TO DO: Retype each line of the listing. Do not alter anything.

BEGIN GIVEN INFORMATION

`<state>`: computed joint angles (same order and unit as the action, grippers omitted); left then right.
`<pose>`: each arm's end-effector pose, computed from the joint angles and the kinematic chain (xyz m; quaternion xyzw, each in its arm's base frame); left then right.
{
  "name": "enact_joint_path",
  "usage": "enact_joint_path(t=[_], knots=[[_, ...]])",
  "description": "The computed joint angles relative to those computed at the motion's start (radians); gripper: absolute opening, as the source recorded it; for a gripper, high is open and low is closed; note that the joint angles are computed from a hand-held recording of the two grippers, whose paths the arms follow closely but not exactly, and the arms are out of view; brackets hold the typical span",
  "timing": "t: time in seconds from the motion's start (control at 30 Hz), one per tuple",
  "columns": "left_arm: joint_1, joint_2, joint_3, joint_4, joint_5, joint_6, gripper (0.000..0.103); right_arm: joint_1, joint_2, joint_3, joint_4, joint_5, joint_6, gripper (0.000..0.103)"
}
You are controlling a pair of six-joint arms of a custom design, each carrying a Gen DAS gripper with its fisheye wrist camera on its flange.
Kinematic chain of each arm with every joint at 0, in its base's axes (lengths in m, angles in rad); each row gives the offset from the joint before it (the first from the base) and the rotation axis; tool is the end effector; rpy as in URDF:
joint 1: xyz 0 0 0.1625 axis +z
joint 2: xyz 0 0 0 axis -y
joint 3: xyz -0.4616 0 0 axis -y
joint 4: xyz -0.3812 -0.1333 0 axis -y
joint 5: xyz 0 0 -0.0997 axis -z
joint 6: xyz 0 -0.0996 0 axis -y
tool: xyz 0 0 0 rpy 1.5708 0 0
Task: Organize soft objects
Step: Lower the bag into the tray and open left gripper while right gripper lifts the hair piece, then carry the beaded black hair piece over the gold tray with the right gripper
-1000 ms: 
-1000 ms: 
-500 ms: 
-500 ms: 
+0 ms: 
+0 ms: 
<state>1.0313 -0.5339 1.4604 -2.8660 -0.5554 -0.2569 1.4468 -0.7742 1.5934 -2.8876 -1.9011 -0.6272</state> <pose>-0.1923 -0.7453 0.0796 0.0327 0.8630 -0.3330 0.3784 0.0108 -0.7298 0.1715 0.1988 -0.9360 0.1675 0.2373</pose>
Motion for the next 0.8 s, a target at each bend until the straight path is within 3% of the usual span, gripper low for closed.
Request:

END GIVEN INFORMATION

COMPLETED EXERCISE:
`<state>`: computed joint angles (same order and unit as the action, grippers omitted); left then right.
`<pose>`: each arm's end-effector pose, computed from the joint angles and the kinematic chain (xyz m; quaternion xyzw, each in its arm's base frame); left then right.
{
  "name": "enact_joint_path",
  "usage": "enact_joint_path(t=[_], knots=[[_, ...]])",
  "description": "The computed joint angles relative to those computed at the motion's start (radians); gripper: absolute opening, as the source recorded it; for a gripper, high is open and low is closed; note that the joint angles are computed from a hand-held recording of the two grippers, whose paths the arms follow closely but not exactly, and the arms are out of view; brackets hold the typical span",
  "timing": "t: time in seconds from the motion's start (control at 30 Hz), one per tuple",
  "columns": "left_arm: joint_1, joint_2, joint_3, joint_4, joint_5, joint_6, gripper (0.000..0.103); right_arm: joint_1, joint_2, joint_3, joint_4, joint_5, joint_6, gripper (0.000..0.103)"
}
You are controlling a pair of six-joint arms of a custom design, each carrying a Gen DAS gripper with its fisheye wrist camera on its flange.
Kinematic chain of each arm with every joint at 0, in its base's axes (lengths in m, angles in rad); each row gives the offset from the joint before it (the first from the base) and the rotation axis; tool is the end effector; rpy as in URDF:
joint 1: xyz 0 0 0.1625 axis +z
joint 2: xyz 0 0 0 axis -y
joint 3: xyz -0.4616 0 0 axis -y
joint 4: xyz -0.3812 -0.1333 0 axis -y
joint 5: xyz 0 0 -0.0997 axis -z
joint 6: xyz 0 -0.0996 0 axis -y
tool: xyz 0 0 0 rpy 1.5708 0 0
Task: Organize soft objects
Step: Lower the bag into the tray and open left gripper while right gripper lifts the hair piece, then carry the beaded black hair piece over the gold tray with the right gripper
-1000 ms: 
-1000 ms: 
-500 ms: 
-500 ms: 
+0 ms: 
+0 ms: 
<state>1.0313 -0.5339 1.4604 -2.8660 -0.5554 -0.2569 1.4468 -0.7742 1.5934 -2.8876 -1.9011 -0.6272</state> <pose>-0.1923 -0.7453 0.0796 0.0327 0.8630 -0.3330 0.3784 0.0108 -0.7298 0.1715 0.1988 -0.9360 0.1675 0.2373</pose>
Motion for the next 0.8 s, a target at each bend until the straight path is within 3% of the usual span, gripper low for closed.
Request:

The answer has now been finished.